# Lifespan of 3-Cell Lithium Ion Battery



## DeltaDart1

Am thinking of buying a Acer Aspire Netbook which comes with a 3-cell Lithium-Ion Battery. What is the lifespan of the 3-cell lithium battery?

 I have read where you should get around 3 hours of battery life when you charge it but I would like to know how long the battery itself would last.

 Have read maybe a year and then you would have to replace the battery. Does this sound about right or should they last longer?  Thanks!


----------



## johnb35

It all depends on the battery and how you take care of it.  Only plug it in while charging and when its fully charged, unplug it until its almost dead again.
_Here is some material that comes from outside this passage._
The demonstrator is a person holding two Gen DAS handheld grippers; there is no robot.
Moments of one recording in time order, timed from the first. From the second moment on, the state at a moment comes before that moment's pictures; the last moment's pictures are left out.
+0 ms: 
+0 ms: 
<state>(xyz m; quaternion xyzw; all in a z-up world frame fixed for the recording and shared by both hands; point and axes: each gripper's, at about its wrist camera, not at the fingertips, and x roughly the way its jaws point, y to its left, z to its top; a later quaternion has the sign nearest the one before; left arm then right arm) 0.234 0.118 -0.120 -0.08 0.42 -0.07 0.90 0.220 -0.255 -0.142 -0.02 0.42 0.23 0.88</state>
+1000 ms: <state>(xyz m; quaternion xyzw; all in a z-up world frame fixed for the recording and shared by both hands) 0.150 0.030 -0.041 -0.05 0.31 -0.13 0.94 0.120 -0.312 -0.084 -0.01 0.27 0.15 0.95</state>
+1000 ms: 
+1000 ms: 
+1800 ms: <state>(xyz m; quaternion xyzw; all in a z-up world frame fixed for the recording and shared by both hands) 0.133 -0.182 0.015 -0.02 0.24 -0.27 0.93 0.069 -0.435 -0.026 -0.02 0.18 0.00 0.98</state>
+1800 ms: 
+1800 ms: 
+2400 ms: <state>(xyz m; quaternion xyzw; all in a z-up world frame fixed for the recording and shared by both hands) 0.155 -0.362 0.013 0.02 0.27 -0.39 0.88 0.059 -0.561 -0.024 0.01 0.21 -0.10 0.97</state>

I've seen some batteries not even last a year and others last a few years.


----------



## Del_Monico

I just bought an HP Mini 210 netbook with a 6-cell lithium ion battery, and I get a good 4 or 5 hours out of it when I'm doing normal surfing. It all depends on what your doing, the screen brightness, and so forth. 6-cell are the best to get, though they add a bit of extra weight and price.


----------



## DeltaDart1

johnb35 said:


> It all depends on the battery and how you take care of it.  Only plug it in while charging and when its fully charged, unplug it until its almost dead again.
> 
> I've seen some batteries not even last a year and others last a few years.



I keep reading where it's bad for the battery to let it discharge to almost nothing and then recharge it. Something about don't let it get below 40%. I will assume the netbook can be just plugged in and just use it that way without using the battery. 

This netbook will only be used in the house so as I see it the battery will get very little use. Also read where you should store it in the fridge to extend the batteries life.

 It does get a little confusing. Let's say that the battery itself last's a year,do you simply go out and purchase a new battery like I have to do for my cordless phone? Thanks for your input!


----------